**Your task:** The response has to be every entry, printed word for word.

═════ Records provided ═════

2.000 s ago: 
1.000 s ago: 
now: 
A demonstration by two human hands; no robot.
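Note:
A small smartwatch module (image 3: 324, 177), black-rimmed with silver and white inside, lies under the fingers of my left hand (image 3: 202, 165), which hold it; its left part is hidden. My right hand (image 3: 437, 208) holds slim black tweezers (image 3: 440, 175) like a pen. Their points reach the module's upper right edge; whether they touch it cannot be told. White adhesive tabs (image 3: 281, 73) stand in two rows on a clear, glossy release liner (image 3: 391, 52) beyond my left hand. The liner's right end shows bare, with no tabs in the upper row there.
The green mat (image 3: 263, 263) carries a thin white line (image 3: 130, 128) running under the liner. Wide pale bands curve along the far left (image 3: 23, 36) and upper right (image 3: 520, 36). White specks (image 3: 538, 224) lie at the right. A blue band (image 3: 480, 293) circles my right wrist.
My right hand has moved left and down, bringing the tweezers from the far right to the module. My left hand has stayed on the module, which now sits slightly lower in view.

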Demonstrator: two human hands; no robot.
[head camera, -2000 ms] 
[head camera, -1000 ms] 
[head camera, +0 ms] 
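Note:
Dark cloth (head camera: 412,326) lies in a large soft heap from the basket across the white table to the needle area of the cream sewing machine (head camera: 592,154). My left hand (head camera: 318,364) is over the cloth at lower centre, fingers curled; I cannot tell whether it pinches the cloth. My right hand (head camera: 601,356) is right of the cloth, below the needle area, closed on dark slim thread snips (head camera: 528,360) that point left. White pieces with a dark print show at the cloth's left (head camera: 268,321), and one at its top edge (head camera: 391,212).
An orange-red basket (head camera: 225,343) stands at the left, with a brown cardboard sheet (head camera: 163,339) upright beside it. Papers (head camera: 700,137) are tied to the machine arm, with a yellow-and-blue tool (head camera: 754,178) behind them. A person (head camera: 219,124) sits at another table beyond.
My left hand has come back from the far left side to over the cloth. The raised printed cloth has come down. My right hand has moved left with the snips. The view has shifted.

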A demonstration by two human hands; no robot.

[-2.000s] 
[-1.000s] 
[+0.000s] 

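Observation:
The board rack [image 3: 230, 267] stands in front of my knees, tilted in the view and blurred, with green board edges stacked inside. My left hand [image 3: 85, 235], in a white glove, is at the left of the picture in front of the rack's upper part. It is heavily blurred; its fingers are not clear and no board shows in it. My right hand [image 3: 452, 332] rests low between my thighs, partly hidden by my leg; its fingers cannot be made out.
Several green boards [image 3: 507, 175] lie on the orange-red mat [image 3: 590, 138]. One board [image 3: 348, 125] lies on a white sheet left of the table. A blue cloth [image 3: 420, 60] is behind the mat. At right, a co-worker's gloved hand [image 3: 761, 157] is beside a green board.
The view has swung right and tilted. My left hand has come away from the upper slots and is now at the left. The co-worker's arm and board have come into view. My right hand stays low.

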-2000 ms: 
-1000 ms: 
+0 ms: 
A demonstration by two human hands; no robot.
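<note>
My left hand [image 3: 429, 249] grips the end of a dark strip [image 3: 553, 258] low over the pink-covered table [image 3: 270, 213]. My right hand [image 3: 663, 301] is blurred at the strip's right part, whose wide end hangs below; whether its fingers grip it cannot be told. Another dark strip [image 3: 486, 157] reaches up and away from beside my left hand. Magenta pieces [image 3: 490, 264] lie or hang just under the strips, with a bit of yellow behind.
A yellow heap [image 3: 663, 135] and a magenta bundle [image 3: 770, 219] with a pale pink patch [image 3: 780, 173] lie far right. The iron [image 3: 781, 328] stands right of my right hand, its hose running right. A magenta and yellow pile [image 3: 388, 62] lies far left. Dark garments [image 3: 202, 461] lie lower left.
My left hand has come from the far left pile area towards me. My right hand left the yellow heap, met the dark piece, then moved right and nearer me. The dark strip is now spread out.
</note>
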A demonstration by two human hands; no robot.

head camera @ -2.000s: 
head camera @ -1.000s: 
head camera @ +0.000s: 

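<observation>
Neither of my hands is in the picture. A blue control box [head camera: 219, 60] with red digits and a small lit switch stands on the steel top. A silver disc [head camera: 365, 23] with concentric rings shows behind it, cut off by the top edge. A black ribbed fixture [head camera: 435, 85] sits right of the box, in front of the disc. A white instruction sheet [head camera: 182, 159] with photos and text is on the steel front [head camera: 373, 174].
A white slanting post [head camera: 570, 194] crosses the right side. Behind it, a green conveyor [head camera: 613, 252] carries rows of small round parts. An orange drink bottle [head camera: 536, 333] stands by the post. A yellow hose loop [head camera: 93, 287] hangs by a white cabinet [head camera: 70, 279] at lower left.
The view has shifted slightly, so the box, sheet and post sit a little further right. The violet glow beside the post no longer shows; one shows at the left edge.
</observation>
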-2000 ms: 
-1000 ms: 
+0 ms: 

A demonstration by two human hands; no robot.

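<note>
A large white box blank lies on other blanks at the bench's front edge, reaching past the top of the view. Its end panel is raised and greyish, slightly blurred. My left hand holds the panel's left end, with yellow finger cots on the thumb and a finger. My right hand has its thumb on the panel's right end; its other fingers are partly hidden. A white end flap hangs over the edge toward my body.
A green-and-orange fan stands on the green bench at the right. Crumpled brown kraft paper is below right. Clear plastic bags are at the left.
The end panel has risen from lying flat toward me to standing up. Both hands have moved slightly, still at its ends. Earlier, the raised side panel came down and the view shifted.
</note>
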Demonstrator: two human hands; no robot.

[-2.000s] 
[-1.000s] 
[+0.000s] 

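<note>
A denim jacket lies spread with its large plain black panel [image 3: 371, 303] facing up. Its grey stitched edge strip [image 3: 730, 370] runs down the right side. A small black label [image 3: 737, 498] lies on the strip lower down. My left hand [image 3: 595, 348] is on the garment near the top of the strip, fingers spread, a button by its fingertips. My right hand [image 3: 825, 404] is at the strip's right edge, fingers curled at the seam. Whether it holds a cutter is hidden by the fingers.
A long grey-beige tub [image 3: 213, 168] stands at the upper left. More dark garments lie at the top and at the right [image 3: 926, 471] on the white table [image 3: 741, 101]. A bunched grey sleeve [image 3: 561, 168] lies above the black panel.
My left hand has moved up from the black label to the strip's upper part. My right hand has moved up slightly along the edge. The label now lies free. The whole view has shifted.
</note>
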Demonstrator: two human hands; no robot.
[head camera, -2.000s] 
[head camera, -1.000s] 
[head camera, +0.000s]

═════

**Exercise answer:**
2.000 s ago: 
1.000 s ago: 
now: 
A demonstration by two human hands; no robot.
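Note:
A small smartwatch module (image 3: 324, 177), black-rimmed with silver and white inside, lies under the fingers of my left hand (image 3: 202, 165), which hold it; its left part is hidden. My right hand (image 3: 437, 208) holds slim black tweezers (image 3: 440, 175) like a pen. Their points reach the module's upper right edge; whether they touch it cannot be told. White adhesive tabs (image 3: 281, 73) stand in two rows on a clear, glossy release liner (image 3: 391, 52) beyond my left hand. The liner's right end shows bare, with no tabs in the upper row there.
The green mat (image 3: 263, 263) carries a thin white line (image 3: 130, 128) running under the liner. Wide pale bands curve along the far left (image 3: 23, 36) and upper right (image 3: 520, 36). White specks (image 3: 538, 224) lie at the right. A blue band (image 3: 480, 293) circles my right wrist.
My right hand has moved left and down, bringing the tweezers from the far right to the module. My left hand has stayed on the module, which now sits slightly lower in view.
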
Demonstrator: two human hands; no robot.
[head camera, -2000 ms] 
[head camera, -1000 ms] 
[head camera, +0 ms] 
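Note:
Dark cloth (head camera: 412,326) lies in a large soft heap from the basket across the white table to the needle area of the cream sewing machine (head camera: 592,154). My left hand (head camera: 318,364) is over the cloth at lower centre, fingers curled; I cannot tell whether it pinches the cloth. My right hand (head camera: 601,356) is right of the cloth, below the needle area, closed on dark slim thread snips (head camera: 528,360) that point left. White pieces with a dark print show at the cloth's left (head camera: 268,321), and one at its top edge (head camera: 391,212).
An orange-red basket (head camera: 225,343) stands at the left, with a brown cardboard sheet (head camera: 163,339) upright beside it. Papers (head camera: 700,137) are tied to the machine arm, with a yellow-and-blue tool (head camera: 754,178) behind them. A person (head camera: 219,124) sits at another table beyond.
My left hand has come back from the far left side to over the cloth. The raised printed cloth has come down. My right hand has moved left with the snips. The view has shifted.
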
A demonstration by two human hands; no robot.

[-2.000s] 
[-1.000s] 
[+0.000s] 

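Observation:
The board rack [image 3: 230, 267] stands in front of my knees, tilted in the view and blurred, with green board edges stacked inside. My left hand [image 3: 85, 235], in a white glove, is at the left of the picture in front of the rack's upper part. It is heavily blurred; its fingers are not clear and no board shows in it. My right hand [image 3: 452, 332] rests low between my thighs, partly hidden by my leg; its fingers cannot be made out.
Several green boards [image 3: 507, 175] lie on the orange-red mat [image 3: 590, 138]. One board [image 3: 348, 125] lies on a white sheet left of the table. A blue cloth [image 3: 420, 60] is behind the mat. At right, a co-worker's gloved hand [image 3: 761, 157] is beside a green board.
The view has swung right and tilted. My left hand has come away from the upper slots and is now at the left. The co-worker's arm and board have come into view. My right hand stays low.
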
-2000 ms: 
-1000 ms: 
+0 ms: 
A demonstration by two human hands; no robot.
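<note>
My left hand [image 3: 429, 249] grips the end of a dark strip [image 3: 553, 258] low over the pink-covered table [image 3: 270, 213]. My right hand [image 3: 663, 301] is blurred at the strip's right part, whose wide end hangs below; whether its fingers grip it cannot be told. Another dark strip [image 3: 486, 157] reaches up and away from beside my left hand. Magenta pieces [image 3: 490, 264] lie or hang just under the strips, with a bit of yellow behind.
A yellow heap [image 3: 663, 135] and a magenta bundle [image 3: 770, 219] with a pale pink patch [image 3: 780, 173] lie far right. The iron [image 3: 781, 328] stands right of my right hand, its hose running right. A magenta and yellow pile [image 3: 388, 62] lies far left. Dark garments [image 3: 202, 461] lie lower left.
My left hand has come from the far left pile area towards me. My right hand left the yellow heap, met the dark piece, then moved right and nearer me. The dark strip is now spread out.
</note>
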A demonstration by two human hands; no robot.

head camera @ -2.000s: 
head camera @ -1.000s: 
head camera @ +0.000s: 

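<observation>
Neither of my hands is in the picture. A blue control box [head camera: 219, 60] with red digits and a small lit switch stands on the steel top. A silver disc [head camera: 365, 23] with concentric rings shows behind it, cut off by the top edge. A black ribbed fixture [head camera: 435, 85] sits right of the box, in front of the disc. A white instruction sheet [head camera: 182, 159] with photos and text is on the steel front [head camera: 373, 174].
A white slanting post [head camera: 570, 194] crosses the right side. Behind it, a green conveyor [head camera: 613, 252] carries rows of small round parts. An orange drink bottle [head camera: 536, 333] stands by the post. A yellow hose loop [head camera: 93, 287] hangs by a white cabinet [head camera: 70, 279] at lower left.
The view has shifted slightly, so the box, sheet and post sit a little further right. The violet glow beside the post no longer shows; one shows at the left edge.
</observation>
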-2000 ms: 
-1000 ms: 
+0 ms: 

A demonstration by two human hands; no robot.

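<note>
A large white box blank lies on other blanks at the bench's front edge, reaching past the top of the view. Its end panel is raised and greyish, slightly blurred. My left hand holds the panel's left end, with yellow finger cots on the thumb and a finger. My right hand has its thumb on the panel's right end; its other fingers are partly hidden. A white end flap hangs over the edge toward my body.
A green-and-orange fan stands on the green bench at the right. Crumpled brown kraft paper is below right. Clear plastic bags are at the left.
The end panel has risen from lying flat toward me to standing up. Both hands have moved slightly, still at its ends. Earlier, the raised side panel came down and the view shifted.
</note>
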Demonstrator: two human hands; no robot.

[-2.000s] 
[-1.000s] 
[+0.000s] 

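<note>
A denim jacket lies spread with its large plain black panel [image 3: 371, 303] facing up. Its grey stitched edge strip [image 3: 730, 370] runs down the right side. A small black label [image 3: 737, 498] lies on the strip lower down. My left hand [image 3: 595, 348] is on the garment near the top of the strip, fingers spread, a button by its fingertips. My right hand [image 3: 825, 404] is at the strip's right edge, fingers curled at the seam. Whether it holds a cutter is hidden by the fingers.
A long grey-beige tub [image 3: 213, 168] stands at the upper left. More dark garments lie at the top and at the right [image 3: 926, 471] on the white table [image 3: 741, 101]. A bunched grey sleeve [image 3: 561, 168] lies above the black panel.
My left hand has moved up from the black label to the strip's upper part. My right hand has moved up slightly along the edge. The label now lies free. The whole view has shifted.
</note>
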Demonstrator: two human hands; no robot.
[head camera, -2.000s] 
[head camera, -1.000s] 
[head camera, +0.000s]

The output requires no further additions.